▸ **Task directions**
A verbatim repeat of the lines below is required, with the pictures removed.

▸ **Source data**
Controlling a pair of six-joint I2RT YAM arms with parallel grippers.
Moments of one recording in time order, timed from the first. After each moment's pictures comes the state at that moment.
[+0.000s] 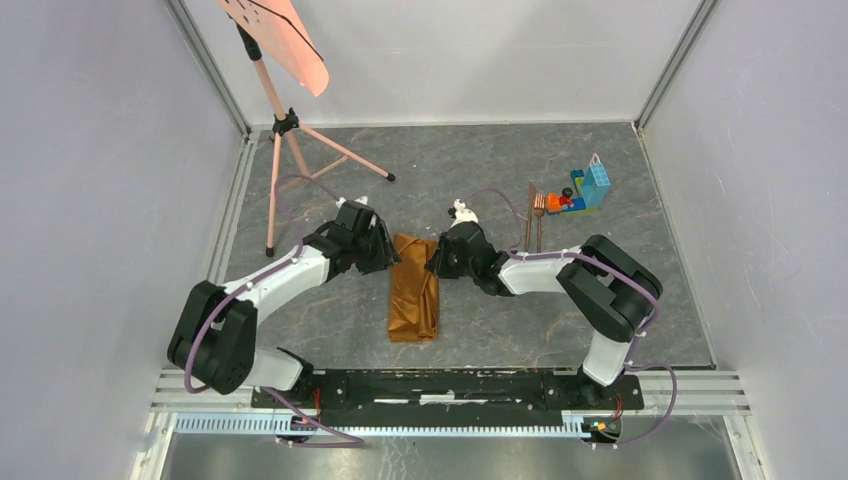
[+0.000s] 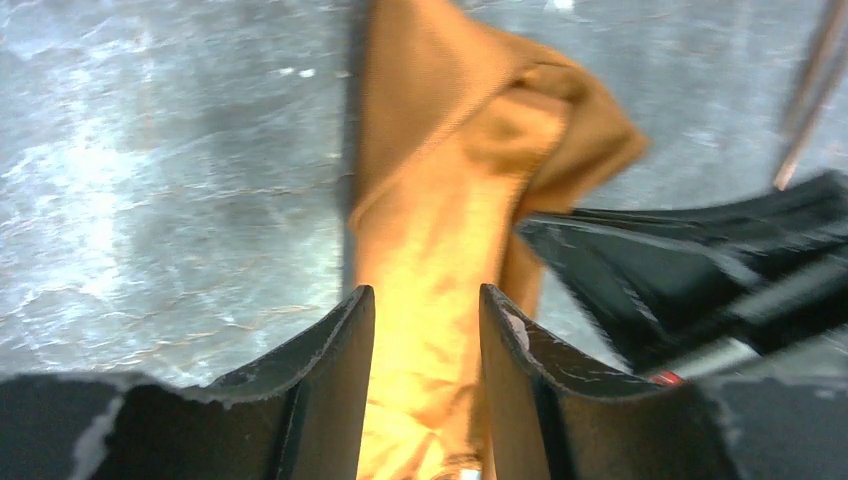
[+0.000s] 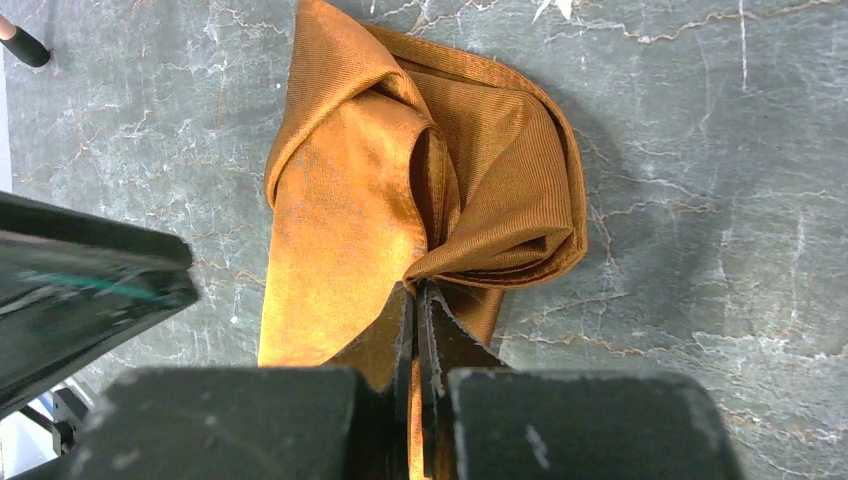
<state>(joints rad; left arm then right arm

▸ **Task result**
Controlling a pair of six-joint I2RT YAM arms with parallel grippers.
Moments of one recording in time order, timed from the first. After each moment's pictures comes the state at that moment.
[+0.000s] 
[+0.000s] 
[+0.000s] 
<state>(joints rad; left arm then right arm

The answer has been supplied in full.